Epithelial cells are susceptible to fibroblast contamination, the extent of which can be determined by double immunofluorescence staining using antibodies specific for the intermediate fibroblast subunit vimentin (as a marker of fibroblasts) and keratin (as a marker of epithelial cells). Methods on how to reduce contamination have been described previously; another method used to reduce the number of fibroblasts sprouting from a population of adherent epithelial cells was trypsinization using different concentrations. This experiment was obtained from the Cell Lab Guide (previous volume) by Peitang Huang.
Operation method
Reduces contamination during epithelial cell culture
Principle
Epithelial cells are susceptible to fibroblast contamination, the extent of which can be determined by double immunofluorescence staining with antibodies specific for the intermediate fibroblast subunit vimentin (as a marker of fibroblasts) and keratin (as a marker of epithelial cells). Methods for reducing contamination have been described previously; another method used to reduce the number of fibroblasts in the adherent epithelial cell population is trypsinization at different concentrations. Move course of events Caveat Note of caution.If necessary, the above culture medium can be supplemented with a fungicidal reagent such as 2.5ug/ml amphotericin B. Unfortunately, fungicides may prevent cell growth and should not be used whenever possible. For more product details, please visit Aladdin Scientific website.

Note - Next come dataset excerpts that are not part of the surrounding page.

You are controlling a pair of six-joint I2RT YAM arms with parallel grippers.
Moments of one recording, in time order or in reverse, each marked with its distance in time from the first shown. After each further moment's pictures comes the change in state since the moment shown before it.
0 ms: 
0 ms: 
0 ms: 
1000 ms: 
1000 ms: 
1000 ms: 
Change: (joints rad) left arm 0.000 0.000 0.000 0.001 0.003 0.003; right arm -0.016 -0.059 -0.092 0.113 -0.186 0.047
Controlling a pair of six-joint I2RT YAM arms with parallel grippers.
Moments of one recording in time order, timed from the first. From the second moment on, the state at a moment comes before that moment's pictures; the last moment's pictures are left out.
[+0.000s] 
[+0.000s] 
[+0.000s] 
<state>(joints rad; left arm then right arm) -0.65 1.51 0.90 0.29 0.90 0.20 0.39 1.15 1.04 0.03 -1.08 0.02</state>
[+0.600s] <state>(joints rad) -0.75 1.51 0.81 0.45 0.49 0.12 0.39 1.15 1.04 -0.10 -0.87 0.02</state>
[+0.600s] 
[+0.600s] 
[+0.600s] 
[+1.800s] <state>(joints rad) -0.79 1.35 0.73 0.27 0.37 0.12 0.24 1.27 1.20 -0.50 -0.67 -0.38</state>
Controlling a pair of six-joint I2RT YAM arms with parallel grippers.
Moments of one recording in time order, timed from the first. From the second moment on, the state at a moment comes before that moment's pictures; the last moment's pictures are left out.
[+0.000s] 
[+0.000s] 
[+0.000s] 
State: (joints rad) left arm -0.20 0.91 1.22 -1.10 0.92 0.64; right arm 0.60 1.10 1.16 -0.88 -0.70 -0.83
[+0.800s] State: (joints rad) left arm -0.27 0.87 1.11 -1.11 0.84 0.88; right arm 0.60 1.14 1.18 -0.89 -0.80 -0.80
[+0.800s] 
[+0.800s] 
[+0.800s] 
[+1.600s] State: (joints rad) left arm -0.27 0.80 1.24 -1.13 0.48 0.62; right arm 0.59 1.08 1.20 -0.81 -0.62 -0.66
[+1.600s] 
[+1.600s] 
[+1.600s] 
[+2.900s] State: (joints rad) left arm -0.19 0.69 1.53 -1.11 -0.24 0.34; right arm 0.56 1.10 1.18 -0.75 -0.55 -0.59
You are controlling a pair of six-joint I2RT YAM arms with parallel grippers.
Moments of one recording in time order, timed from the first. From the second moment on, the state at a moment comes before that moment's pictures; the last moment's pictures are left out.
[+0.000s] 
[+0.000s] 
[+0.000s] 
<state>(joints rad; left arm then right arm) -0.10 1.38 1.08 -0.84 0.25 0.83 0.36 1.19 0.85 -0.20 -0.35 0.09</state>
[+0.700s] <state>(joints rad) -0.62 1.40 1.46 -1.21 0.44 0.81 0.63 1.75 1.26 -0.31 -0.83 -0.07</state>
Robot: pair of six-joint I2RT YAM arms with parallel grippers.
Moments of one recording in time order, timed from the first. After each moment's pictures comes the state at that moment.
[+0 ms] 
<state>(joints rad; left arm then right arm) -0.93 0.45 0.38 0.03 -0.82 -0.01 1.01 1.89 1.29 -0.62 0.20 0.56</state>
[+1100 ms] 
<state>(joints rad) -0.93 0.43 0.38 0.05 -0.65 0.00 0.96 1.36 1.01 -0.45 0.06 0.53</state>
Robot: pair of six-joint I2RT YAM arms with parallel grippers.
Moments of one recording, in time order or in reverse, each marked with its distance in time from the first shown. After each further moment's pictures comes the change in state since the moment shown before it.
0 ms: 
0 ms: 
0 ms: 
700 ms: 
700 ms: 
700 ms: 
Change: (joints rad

1) Wash the culture once with HBSS containing 0.53 mmol/LEDTA,0.05% trypsin.
2) Add the same concentration of freshly prepared trypsin to the culture and leave for 4 minutes at room temperature.
3) Wash the culture by blowing the cells up and down with a pipette to aspirate the trypsin.
The rounded fibroblasts are gradually removed during the blowing process, leaving only the epithelial cells.
4) Add fresh culture medium to inactivate the residual trypsin.